When Stephen Myler, Sione Kalamafoni and Jamie Roberts signed for their respective regions, the reaction was muted. Yet Myler, at 36, has given the Ospreys a solidity of tactical kicking that they haven’t had since Dan Biggar left and is putting the team into positions where their lineout maul can work effectively and the impressive young Keiran Williams can perfect his Scott Gibbs impression.

Kalamafoni, 32, has given the Scarlets the type of ball-carrying that they haven’t had since Ben Morgan departed and 34-year-old Roberts is currently performing at a level where he is undoubtedly on the national team’s radar – whether they choose to use that radar or not.

Covid creates different pressures

Covid has presented professional rugby with the most difficult 12 months in its existence. Even when things are at their best, rugby is short of money and the infighting between governing bodies and clubs, in all leagues, makes it look like cockfighting has never been outlawed.

However, alongside the financial pressures and logistical nightmares, January has seen a far more human problem develop in that some players are choosing not to play in the Six Nations due to family and personal reasons.

Both Joe Marler and Matteo Minozzi have ruled themselves out of the tournament. The reaction to their decision has marked a major shift in response.

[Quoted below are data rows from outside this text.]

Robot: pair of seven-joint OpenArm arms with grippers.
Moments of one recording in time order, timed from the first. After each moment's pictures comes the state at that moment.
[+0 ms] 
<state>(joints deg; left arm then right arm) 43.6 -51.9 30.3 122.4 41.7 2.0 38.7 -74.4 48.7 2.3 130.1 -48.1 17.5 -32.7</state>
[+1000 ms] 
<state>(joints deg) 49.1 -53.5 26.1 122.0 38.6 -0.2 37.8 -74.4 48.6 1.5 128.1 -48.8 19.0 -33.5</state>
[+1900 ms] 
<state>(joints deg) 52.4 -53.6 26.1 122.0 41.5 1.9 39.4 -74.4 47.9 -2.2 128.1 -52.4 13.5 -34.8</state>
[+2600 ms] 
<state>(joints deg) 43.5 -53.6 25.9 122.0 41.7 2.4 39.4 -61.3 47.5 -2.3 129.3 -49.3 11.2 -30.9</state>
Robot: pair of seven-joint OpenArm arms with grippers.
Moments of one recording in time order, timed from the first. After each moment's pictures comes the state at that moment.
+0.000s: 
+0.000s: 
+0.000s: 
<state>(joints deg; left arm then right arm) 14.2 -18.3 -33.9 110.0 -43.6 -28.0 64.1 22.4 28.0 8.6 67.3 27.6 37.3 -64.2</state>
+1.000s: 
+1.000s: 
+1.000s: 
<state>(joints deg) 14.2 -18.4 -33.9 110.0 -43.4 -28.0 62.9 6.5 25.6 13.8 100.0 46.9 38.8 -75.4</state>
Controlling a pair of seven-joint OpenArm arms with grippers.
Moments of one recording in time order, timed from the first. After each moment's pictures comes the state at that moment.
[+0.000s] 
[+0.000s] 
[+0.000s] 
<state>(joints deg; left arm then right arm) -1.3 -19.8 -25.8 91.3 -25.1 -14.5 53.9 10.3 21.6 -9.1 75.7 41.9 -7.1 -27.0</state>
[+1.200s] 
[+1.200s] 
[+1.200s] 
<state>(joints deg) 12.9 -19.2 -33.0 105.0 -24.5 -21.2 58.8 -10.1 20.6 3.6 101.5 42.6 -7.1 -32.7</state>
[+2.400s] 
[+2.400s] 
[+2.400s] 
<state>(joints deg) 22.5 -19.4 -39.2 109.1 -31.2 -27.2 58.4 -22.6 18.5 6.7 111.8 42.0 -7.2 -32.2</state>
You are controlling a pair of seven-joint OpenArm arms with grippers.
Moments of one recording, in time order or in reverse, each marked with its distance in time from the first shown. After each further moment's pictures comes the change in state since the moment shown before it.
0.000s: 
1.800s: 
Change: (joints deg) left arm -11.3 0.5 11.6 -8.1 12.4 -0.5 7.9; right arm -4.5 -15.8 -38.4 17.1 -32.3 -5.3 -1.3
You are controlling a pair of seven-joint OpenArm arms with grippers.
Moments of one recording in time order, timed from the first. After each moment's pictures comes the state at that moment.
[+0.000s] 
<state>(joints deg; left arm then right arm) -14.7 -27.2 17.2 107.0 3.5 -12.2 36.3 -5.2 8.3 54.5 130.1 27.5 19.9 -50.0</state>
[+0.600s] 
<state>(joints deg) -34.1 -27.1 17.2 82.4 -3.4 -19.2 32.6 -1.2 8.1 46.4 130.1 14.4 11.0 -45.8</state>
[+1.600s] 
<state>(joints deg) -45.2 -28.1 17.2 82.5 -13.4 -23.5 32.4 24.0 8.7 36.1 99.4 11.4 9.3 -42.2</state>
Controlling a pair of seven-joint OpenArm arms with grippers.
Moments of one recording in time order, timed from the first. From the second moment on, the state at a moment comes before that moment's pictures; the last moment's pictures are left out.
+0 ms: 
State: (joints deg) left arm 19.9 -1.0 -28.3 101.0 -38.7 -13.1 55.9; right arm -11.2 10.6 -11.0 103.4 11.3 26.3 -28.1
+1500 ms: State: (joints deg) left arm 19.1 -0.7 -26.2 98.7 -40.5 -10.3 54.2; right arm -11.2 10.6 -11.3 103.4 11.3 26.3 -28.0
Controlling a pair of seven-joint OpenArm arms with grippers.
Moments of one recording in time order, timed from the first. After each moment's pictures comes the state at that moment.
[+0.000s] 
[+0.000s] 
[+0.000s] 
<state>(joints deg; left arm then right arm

Test rugby has always been the pinnacle of the game and something that tended to be placed above all else in a player’s life; a situation where it was commonplace for players to miss the birth of their children in order to play, which has always felt like an unusual thing to do.

Thankfully, times seem to have changed. It is now rightly acceptable for players to put their life and the life of their family first.

Rugby has been forced to adapt over the past 12 months, some things good, some things bad. But hopefully allowing players to put their lives before that of the national team will continue to be seen as a logical and acceptable decision.